Data to use:
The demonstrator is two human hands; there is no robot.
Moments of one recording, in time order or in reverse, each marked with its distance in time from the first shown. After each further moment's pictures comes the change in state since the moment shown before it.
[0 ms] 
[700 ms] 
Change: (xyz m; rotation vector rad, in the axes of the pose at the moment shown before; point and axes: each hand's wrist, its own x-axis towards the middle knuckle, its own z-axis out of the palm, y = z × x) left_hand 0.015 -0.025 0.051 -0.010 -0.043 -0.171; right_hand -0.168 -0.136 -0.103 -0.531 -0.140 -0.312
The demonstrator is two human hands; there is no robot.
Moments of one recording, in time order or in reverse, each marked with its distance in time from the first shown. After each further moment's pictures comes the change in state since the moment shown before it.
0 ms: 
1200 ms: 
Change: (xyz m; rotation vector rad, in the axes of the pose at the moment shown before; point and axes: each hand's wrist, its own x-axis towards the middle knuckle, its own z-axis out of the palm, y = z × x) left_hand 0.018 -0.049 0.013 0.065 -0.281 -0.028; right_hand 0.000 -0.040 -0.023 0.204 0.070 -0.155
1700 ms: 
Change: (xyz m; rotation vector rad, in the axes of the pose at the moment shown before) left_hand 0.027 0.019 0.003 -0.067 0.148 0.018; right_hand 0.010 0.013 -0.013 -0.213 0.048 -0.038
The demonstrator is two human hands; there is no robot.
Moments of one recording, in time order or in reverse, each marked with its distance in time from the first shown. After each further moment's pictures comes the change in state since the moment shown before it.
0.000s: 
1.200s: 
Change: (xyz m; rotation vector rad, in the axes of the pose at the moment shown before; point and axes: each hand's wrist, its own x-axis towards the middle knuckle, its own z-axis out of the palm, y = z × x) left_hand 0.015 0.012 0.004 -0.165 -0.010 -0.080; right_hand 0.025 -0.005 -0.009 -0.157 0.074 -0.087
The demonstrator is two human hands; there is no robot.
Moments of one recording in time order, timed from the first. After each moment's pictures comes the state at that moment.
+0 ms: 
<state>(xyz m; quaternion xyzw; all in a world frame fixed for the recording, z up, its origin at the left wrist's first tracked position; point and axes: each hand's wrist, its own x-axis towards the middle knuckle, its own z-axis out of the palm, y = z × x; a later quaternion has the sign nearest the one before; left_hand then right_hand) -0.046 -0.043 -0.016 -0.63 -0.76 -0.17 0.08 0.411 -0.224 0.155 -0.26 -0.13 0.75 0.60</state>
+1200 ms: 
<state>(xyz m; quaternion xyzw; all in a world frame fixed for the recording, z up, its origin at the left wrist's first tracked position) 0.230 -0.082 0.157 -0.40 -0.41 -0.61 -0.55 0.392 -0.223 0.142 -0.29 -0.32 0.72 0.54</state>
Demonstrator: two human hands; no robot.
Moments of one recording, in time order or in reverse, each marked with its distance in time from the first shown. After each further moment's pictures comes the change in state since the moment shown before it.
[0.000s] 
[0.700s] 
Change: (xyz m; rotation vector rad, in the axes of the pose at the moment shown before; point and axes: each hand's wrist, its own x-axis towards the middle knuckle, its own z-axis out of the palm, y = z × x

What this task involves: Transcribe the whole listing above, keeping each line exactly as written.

Result:
The demonstrator is two human hands; there is no robot.
Moments of one recording, in time order or in reverse, each marked with its distance in time from the first shown. After each further moment's pictures comes the change in state since the moment shown before it.
[0 ms] 
[700 ms] 
Change: (xyz m; rotation vector rad, in the axes of the pose at the moment shown before; point and axes: each hand's wrist, its own x-axis towards the middle knuckle, its own z-axis out of the palm, y = z × x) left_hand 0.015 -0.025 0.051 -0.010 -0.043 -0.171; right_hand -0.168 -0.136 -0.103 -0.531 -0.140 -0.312
The demonstrator is two human hands; there is no robot.
Moments of one recording, in time order or in reverse, each marked with its distance in time from the first shown. After each further moment's pictures comes the change in state since the moment shown before it.
0 ms: 
1200 ms: 
Change: (xyz m; rotation vector rad, in the axes of the pose at the moment shown before; point and axes: each hand's wrist, its own x-axis towards the middle knuckle, its own z-axis out of the palm, y = z × x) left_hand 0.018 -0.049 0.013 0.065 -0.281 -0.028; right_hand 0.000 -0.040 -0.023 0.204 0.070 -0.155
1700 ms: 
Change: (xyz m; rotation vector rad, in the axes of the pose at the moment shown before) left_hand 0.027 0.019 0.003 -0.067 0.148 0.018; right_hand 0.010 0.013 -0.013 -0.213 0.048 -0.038
The demonstrator is two human hands; there is no robot.
Moments of one recording, in time order or in reverse, each marked with its distance in time from the first shown. After each further moment's pictures comes the change in state since the moment shown before it.
0.000s: 
1.200s: 
Change: (xyz m; rotation vector rad, in the axes of the pose at the moment shown before; point and axes: each hand's wrist, its own x-axis towards the middle knuckle, its own z-axis out of the palm, y = z × x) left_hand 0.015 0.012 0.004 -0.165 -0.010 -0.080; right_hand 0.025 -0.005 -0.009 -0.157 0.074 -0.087
The demonstrator is two human hands; there is no robot.
Moments of one recording in time order, timed from the first. After each moment's pictures comes the state at that moment.
+0 ms: 
<state>(xyz m; quaternion xyzw; all in a world frame fixed for the recording, z up, its origin at the left wrist's first tracked position; point and axes: each hand's wrist, its own x-axis towards the middle knuckle, its own z-axis out of the palm, y = z × x; a later quaternion has the sign nearest the one before; left_hand then right_hand) -0.046 -0.043 -0.016 -0.63 -0.76 -0.17 0.08 0.411 -0.224 0.155 -0.26 -0.13 0.75 0.60</state>
+1200 ms: 
<state>(xyz m; quaternion xyzw; all in a world frame fixed for the recording, z up, its origin at the left wrist's first tracked position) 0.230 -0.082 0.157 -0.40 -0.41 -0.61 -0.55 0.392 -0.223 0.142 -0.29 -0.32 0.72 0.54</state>
Demonstrator: two human hands; no robot.
Moments of one recording, in time order or in reverse, each marked with its distance in time from the first shown. After each further moment's pictures comes the change in state since the moment shown before it.
[0.000s] 
[0.700s] 
Change: (xyz m; rotation vector rad, in the axes of the pose at the moment shown before; point and axes: each hand's wrist, its own x-axis towards the middle knuckle, its own z-axis out of the palm, y = z × x

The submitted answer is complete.